=== Begin Enclosure ===
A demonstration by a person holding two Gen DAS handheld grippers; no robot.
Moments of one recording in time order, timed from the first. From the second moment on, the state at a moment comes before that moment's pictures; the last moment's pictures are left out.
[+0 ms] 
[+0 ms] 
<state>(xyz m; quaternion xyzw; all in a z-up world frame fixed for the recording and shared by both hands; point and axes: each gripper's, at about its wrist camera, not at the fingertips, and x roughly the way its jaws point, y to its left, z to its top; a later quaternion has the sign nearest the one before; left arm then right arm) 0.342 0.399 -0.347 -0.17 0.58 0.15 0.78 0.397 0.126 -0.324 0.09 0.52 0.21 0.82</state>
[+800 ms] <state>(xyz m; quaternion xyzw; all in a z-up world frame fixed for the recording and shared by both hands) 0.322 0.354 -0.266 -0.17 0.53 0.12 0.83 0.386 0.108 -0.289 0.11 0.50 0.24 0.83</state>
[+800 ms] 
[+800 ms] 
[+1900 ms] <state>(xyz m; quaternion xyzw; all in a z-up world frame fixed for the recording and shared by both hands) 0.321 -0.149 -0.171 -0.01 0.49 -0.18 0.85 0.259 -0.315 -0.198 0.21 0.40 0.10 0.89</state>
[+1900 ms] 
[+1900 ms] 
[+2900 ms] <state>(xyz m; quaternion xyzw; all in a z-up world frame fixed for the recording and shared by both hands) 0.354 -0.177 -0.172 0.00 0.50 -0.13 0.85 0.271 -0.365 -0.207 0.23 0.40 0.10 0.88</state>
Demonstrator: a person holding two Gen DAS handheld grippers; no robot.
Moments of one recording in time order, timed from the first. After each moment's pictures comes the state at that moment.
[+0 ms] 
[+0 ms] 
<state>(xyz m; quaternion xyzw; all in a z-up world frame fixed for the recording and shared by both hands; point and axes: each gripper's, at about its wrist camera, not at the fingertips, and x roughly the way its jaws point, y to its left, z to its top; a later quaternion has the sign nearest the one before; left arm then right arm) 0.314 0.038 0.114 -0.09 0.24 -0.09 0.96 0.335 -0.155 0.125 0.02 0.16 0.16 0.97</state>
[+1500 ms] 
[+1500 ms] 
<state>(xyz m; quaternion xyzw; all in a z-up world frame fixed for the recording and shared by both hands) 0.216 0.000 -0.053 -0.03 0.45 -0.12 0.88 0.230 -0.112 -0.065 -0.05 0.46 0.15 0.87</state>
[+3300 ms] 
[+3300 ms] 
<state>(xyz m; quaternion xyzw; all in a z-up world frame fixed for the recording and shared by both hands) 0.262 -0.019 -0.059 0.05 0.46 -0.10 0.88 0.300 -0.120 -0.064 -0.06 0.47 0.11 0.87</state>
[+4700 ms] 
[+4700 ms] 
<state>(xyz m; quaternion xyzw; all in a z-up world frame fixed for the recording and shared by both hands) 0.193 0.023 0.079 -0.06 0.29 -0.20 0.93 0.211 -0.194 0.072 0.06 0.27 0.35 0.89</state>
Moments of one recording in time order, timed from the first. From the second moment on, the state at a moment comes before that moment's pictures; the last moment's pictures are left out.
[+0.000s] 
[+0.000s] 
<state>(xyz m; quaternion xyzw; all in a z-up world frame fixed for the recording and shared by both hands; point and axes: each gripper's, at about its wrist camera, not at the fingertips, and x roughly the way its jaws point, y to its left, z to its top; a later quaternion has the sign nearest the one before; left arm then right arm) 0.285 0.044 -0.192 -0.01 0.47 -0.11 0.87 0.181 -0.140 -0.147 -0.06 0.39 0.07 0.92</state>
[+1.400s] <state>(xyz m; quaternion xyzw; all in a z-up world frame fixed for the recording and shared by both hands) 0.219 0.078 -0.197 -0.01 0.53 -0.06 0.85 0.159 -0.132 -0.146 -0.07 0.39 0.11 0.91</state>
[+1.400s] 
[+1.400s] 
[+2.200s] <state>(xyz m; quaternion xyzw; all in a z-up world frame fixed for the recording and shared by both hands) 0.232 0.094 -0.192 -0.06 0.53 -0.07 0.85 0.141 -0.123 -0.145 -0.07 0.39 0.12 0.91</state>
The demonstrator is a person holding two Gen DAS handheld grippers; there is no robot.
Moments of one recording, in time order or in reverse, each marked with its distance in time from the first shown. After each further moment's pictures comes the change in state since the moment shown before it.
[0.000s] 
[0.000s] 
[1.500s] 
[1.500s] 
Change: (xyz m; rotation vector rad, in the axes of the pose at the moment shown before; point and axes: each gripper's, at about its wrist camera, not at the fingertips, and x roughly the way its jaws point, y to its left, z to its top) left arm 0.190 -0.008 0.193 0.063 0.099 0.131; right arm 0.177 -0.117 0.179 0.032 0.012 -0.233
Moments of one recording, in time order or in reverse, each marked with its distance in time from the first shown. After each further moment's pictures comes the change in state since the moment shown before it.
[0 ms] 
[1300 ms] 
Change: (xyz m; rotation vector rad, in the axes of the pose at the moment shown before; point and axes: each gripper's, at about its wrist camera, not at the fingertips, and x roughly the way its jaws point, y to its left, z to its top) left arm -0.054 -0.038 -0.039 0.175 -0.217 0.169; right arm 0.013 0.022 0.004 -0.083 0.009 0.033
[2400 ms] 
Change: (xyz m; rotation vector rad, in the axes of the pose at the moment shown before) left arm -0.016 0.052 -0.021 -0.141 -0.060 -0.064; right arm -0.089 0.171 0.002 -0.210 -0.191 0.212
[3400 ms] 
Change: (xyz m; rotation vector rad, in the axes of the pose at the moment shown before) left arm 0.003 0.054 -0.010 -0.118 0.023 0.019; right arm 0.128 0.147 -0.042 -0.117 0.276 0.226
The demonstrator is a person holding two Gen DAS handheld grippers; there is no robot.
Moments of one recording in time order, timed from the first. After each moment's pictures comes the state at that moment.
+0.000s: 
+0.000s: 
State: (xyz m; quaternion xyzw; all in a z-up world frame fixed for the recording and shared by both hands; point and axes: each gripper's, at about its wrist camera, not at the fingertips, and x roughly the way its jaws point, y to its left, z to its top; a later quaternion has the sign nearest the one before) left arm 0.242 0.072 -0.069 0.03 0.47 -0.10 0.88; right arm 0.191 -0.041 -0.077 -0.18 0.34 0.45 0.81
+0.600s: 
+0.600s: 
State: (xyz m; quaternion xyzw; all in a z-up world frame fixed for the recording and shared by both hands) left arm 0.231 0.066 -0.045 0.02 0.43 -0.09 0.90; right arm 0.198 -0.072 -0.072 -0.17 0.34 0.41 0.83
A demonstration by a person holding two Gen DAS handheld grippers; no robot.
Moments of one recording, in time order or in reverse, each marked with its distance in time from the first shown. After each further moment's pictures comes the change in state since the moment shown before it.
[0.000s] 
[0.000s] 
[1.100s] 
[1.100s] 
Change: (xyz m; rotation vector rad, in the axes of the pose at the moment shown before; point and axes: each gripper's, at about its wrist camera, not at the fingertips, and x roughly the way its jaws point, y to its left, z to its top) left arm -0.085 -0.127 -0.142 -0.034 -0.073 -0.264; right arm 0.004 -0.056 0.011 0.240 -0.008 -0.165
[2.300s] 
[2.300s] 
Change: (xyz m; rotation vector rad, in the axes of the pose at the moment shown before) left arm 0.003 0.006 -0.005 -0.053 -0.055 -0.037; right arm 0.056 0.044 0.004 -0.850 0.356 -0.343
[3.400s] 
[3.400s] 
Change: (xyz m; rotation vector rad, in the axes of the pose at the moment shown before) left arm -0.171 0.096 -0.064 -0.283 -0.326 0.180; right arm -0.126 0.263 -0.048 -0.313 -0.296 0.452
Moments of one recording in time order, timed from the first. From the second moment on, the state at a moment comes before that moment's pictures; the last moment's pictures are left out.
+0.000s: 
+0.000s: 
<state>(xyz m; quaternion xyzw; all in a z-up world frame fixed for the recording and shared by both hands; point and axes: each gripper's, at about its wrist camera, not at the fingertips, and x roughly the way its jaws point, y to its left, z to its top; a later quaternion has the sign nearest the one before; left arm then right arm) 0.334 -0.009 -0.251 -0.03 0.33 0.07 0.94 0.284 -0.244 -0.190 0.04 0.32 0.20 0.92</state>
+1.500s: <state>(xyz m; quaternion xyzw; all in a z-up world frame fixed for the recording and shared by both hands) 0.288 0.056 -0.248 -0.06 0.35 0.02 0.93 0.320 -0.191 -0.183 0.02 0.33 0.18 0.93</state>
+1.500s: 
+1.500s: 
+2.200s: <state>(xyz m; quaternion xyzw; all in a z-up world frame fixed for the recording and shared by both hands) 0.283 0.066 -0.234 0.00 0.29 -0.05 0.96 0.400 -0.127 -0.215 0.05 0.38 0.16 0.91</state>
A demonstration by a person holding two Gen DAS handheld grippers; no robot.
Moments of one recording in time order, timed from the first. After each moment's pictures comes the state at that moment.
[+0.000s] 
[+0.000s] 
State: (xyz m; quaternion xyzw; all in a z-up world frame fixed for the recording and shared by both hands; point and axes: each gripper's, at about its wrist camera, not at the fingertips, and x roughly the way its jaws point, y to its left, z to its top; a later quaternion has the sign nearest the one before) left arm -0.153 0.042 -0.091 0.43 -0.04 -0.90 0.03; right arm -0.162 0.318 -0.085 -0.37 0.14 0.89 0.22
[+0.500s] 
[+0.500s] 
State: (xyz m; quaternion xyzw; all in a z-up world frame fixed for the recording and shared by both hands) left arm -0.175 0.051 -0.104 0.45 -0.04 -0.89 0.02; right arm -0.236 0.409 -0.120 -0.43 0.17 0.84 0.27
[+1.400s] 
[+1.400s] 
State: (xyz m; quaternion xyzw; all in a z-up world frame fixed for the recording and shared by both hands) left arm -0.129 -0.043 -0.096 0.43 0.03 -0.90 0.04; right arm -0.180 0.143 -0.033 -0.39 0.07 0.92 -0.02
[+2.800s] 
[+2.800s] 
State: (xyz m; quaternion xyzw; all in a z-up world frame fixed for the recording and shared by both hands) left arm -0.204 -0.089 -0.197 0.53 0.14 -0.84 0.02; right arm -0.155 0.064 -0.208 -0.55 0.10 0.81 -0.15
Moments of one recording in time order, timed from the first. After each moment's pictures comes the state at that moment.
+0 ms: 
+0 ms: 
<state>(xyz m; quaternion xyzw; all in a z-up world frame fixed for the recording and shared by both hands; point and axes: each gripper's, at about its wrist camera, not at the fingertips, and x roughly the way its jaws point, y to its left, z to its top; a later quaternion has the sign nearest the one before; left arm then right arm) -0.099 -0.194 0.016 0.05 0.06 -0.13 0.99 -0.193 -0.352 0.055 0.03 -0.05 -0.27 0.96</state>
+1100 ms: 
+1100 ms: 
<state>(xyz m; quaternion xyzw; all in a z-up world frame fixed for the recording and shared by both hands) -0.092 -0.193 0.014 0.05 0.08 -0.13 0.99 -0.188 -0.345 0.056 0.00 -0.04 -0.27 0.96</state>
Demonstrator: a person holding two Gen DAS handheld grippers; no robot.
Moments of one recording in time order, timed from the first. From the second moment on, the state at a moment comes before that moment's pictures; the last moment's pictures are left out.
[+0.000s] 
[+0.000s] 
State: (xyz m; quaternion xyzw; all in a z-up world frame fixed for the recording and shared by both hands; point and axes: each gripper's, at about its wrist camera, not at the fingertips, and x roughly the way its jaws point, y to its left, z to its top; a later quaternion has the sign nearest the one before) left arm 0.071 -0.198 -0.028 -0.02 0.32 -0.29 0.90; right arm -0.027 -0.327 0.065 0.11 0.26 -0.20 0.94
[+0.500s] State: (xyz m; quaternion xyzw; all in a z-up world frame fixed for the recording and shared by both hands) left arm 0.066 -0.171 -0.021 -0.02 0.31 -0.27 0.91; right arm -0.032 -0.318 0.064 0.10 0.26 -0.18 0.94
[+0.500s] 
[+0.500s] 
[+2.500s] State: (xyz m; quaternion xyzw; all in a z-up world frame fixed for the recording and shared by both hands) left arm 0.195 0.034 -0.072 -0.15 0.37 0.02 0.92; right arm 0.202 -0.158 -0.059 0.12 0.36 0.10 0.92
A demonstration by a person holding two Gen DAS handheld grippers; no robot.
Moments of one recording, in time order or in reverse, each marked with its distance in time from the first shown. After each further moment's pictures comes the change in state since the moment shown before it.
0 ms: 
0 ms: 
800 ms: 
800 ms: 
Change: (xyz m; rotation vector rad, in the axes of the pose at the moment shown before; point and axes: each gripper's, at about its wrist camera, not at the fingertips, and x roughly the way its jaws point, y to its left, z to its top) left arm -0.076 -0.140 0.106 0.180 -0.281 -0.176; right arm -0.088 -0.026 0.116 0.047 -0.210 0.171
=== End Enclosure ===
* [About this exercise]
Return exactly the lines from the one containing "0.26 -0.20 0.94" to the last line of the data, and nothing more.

* [Written response]
State: (xyz m; quaternion xyzw; all in a z-up world frame fixed for the recording and shared by both hands; point and axes: each gripper's, at about its wrist camera, not at the fingertips, and x roughly the way its jaws point, y to its left, z to its top; a later quaternion has the sign nearest the one before) left arm 0.071 -0.198 -0.028 -0.02 0.32 -0.29 0.90; right arm -0.027 -0.327 0.065 0.11 0.26 -0.20 0.94
[+0.500s] State: (xyz m; quaternion xyzw; all in a z-up world frame fixed for the recording and shared by both hands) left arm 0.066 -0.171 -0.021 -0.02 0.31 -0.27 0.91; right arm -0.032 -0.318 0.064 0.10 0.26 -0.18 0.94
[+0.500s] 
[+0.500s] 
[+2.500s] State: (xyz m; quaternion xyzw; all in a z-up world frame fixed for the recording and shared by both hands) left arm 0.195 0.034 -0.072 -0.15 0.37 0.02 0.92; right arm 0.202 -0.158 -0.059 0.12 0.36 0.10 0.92
A demonstration by a person holding two Gen DAS handheld grippers; no robot.
Moments of one recording, in time order or in reverse, each marked with its distance in time from the first shown. After each further moment's pictures comes the change in state since the moment shown before it.
0 ms: 
0 ms: 
800 ms: 
800 ms: 
Change: (xyz m; rotation vector rad, in the axes of the pose at the moment shown before; point and axes: each gripper's, at about its wrist camera, not at the fingertips, and x roughly the way its jaws point, y to its left, z to its top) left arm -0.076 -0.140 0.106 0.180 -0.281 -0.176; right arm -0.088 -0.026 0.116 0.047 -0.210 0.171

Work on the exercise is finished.